To do
The entire listing is to be repeated verbatim.

Dataset section
========================================================================
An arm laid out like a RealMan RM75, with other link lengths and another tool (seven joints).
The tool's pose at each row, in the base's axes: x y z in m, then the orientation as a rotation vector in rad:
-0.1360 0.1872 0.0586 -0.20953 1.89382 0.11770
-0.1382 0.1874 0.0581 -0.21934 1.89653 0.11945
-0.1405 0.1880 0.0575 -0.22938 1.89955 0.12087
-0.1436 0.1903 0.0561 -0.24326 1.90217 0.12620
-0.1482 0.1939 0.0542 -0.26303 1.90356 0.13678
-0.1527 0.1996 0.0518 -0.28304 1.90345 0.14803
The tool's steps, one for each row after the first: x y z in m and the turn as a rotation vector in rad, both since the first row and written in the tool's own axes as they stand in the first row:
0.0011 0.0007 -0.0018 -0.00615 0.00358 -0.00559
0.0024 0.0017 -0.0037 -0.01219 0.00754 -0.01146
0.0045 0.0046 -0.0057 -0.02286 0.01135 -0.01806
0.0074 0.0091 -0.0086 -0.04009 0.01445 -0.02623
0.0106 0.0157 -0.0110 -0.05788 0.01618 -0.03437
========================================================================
Solution for this task
An arm laid out like a RealMan RM75, with other link lengths and another tool (seven joints).
The tool's pose at each row, in the base's axes: x y z in m, then the orientation as a rotation vector in rad:
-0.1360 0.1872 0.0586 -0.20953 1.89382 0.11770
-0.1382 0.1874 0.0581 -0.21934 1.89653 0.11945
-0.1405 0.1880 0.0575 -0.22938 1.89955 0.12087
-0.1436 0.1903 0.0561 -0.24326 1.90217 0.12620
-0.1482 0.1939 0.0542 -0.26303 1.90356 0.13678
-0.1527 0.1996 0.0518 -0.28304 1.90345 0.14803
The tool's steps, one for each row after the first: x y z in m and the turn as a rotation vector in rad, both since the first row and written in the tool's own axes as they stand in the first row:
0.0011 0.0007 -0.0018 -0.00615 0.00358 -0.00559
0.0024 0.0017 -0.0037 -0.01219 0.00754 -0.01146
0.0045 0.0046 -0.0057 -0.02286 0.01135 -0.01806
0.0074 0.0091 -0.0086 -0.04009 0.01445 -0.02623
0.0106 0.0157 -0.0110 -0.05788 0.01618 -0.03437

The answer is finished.